Они сидели и смотрели на меня. Я чувствовала, как в их головах поворачиваются крошечные колесики: «Бедная обманутая девочка, бедная обманутая девочка».
Заговорил Томфри:
– Подарочек, подумай. Если не сбежала, значит ее нет в живых. Во что нам верить, по-твоему?
Прежде никто из них не говорил мне об этом прямо. На мамином одеяле с преданиями изображались летящие по небу рабы и мертвые рабы, лежащие на земле. По моему разумению, матушка затерялась где-то между улетевшими и умершими.
«Во что верить?» Воздух звенел от напряжения.
– Ни во что, – отрезала я, встала и ушла.
В комнате я легла на кровать, поверх одеяла с преданиями, и уставилась на раму, по-прежнему прикрепленную к потолку. Я больше ее не опускала, но каждую ночь, кроме лета и жаркой осени, спала под мамиными преданиями и знала эти истории вдоль и поперек. Матушкины аппликации рассказывали, откуда она прибыла, кем была, что любила, из-за чего страдала и на что надеялась. Она придумала способ все это поведать.
Через некоторое время я услышала наверху шаги – Томфри, Синди и Бина зажигали лампы. Мне больше не надо заботиться о Сариных лампах. Я занималась исключительно шитьем. Не так давно Сара вернула меня госпоже – официально, на бумаге. Сказала, что не желает иметь ничего общего с рабовладением. Она специально пришла в мою комнату, чтобы сообщить мне об этом, но была так взвинчена, что с трудом выдавливала из себя слова.

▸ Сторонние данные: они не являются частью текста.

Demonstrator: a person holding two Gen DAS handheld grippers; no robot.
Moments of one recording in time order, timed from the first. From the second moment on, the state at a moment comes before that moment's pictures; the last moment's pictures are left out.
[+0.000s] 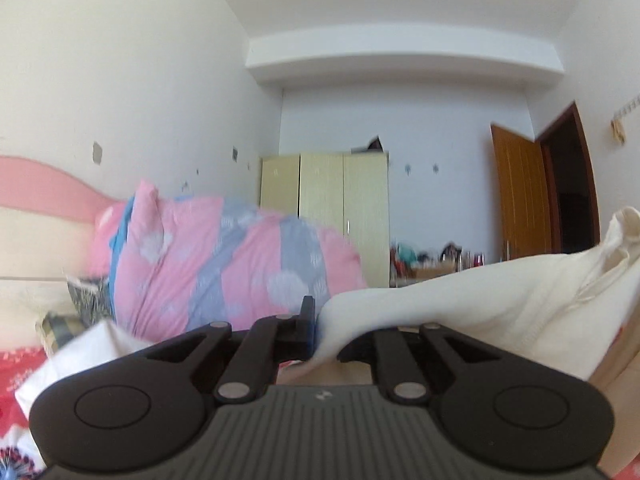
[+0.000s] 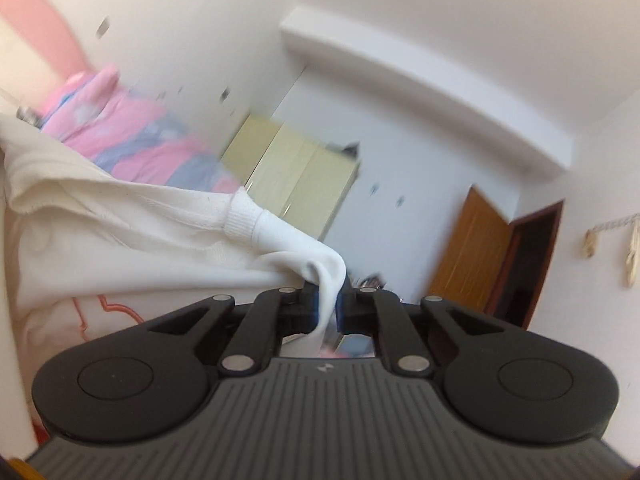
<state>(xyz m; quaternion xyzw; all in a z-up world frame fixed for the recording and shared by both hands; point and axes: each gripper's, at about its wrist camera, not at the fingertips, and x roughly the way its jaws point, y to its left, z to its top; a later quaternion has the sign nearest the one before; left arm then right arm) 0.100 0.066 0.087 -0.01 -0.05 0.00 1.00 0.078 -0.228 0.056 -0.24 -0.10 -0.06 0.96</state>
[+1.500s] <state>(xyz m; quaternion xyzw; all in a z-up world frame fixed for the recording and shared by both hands) 0.201 0.070 0.145 0.01 -0.15 0.09 0.98 0.124 -0.261 0.119 -0.21 -0.19 -0.04 0.96</state>
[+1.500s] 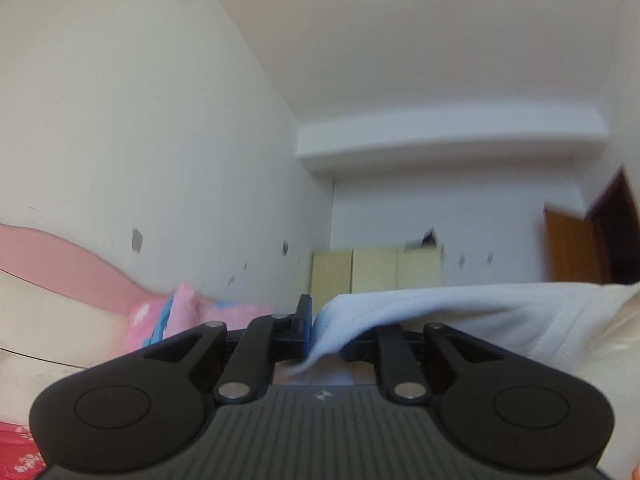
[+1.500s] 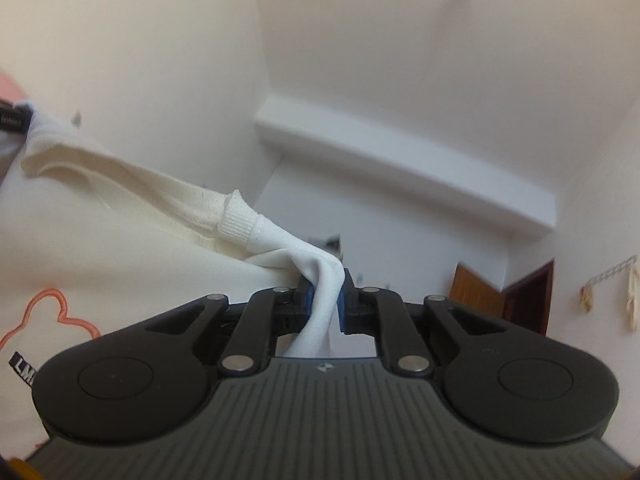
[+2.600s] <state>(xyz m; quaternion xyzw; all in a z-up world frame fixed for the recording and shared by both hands) 0.079 0.080 -0.028 0.12 0.26 -0.10 0.95 0.101 -0.249 -0.089 0.24 0.32 0.17 0.90</state>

– …Я бы освободила тебя, если бы могла… но есть закон… Он не разрешает владельцам легко освобождать рабов… Иначе я бы… Ты ведь знаешь… Правда?

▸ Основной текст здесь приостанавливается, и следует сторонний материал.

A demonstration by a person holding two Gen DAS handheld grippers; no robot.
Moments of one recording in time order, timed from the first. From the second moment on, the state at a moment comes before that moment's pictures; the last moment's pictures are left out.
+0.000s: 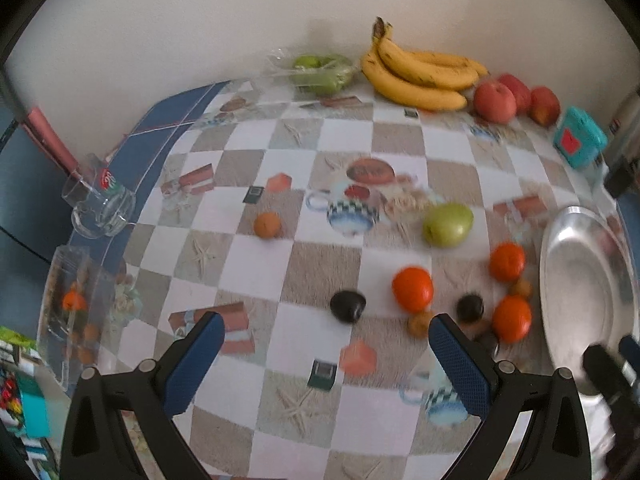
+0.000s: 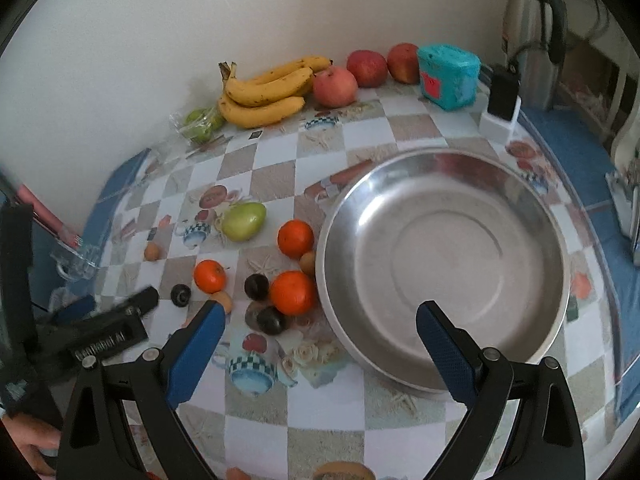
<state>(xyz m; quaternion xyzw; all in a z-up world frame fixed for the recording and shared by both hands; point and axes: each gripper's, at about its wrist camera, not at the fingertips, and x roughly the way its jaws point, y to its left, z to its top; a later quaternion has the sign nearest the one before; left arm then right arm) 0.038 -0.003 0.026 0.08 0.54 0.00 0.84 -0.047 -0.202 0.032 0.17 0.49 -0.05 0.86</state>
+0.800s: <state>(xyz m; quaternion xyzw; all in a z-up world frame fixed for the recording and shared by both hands) 0.097 0.018 0.016 -0.01 0.53 0.01 0.85 0.032 -0.168 0.005 0.15 0.52 -0.01 0.84</state>
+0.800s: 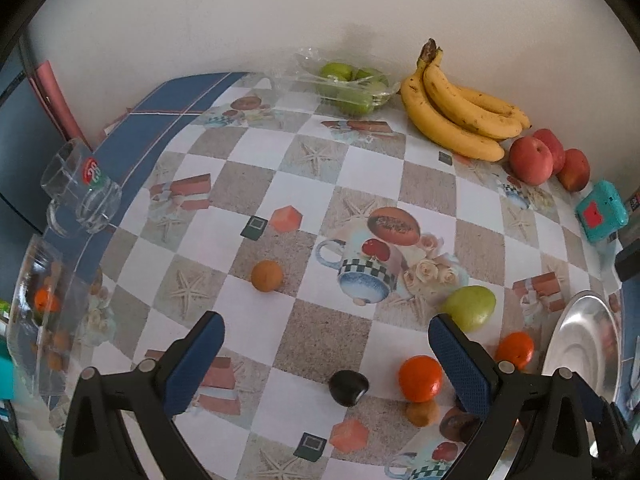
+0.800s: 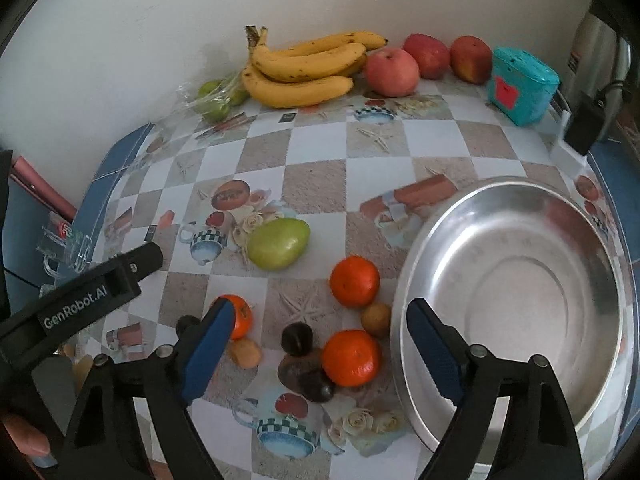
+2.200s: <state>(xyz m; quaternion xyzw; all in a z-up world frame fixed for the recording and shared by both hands) 0.093 0.005 -0.050 0.03 0.62 -0.04 0.79 0.013 -0.150 -0.051 0.16 0.62 -0.02 0.77</state>
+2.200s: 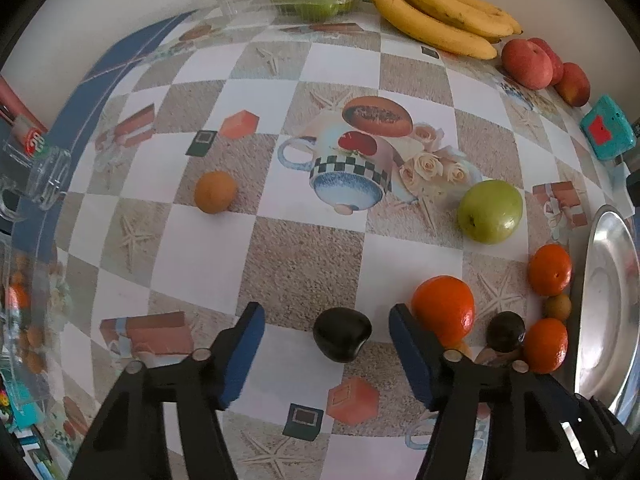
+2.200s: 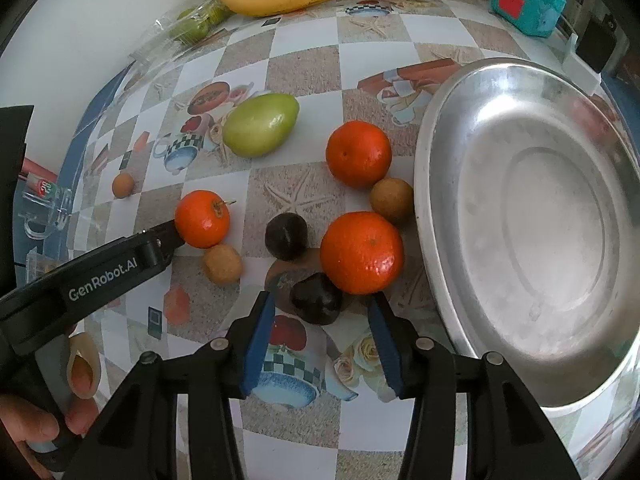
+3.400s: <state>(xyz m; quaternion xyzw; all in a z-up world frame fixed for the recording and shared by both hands) 0.094 0.012 -0.030 0.01 0.61 -0.05 0.79 0.008 -0.146 -0.037 0.17 0.60 0.02 0.78</state>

После этих слов мне стало яснее ясного: чтобы освободиться от госпожи, нужно умереть, быть проданной или найти убежище матушки. Временами я грезила о деньгах, накопленных матушкой, но так и не нашла их. Отыскав это состояние, я бы попыталась купить у госпожи свободу, как мы и планировали. По крайней мере, у меня был бы шанс, пусть слабый, но он придал бы мне силы.
Шесть лет прошло. Я перекатилась на кровати лицом к окну.
– Матушка, что с тобой стряслось?
* * *
Приближался Новый год, и я отправилась на рынок с поручением от Тетки. Там я услышала, как один раб, работающий на мясника, рассказывал об африканской церкви. Этого доброго человека звали Джесс. Он, бывало, приносил детям свиные пузыри и наполнял их водой. Обычно я не обращала на него внимания – он все время молол языком, вставляя в конце каждой фразы «Славьте Господа», но в тот день, не знаю почему, подошла ближе и прислушалась.
Тетка приказывала скорей возвращаться – ожидался мокрый снег, но, несмотря на промозглую погоду, я стояла и слушала разговоры о церкви. Я узнала, что ее правильное название – Африканская методистская епископальная церковь. Она объединяла цветных, рабов и свободных чернокожих, которые собирались в помещении склада для гробов рядом с кладбищем для чернокожих. Джесс говорил, каждый вечер склад забивался под завязку.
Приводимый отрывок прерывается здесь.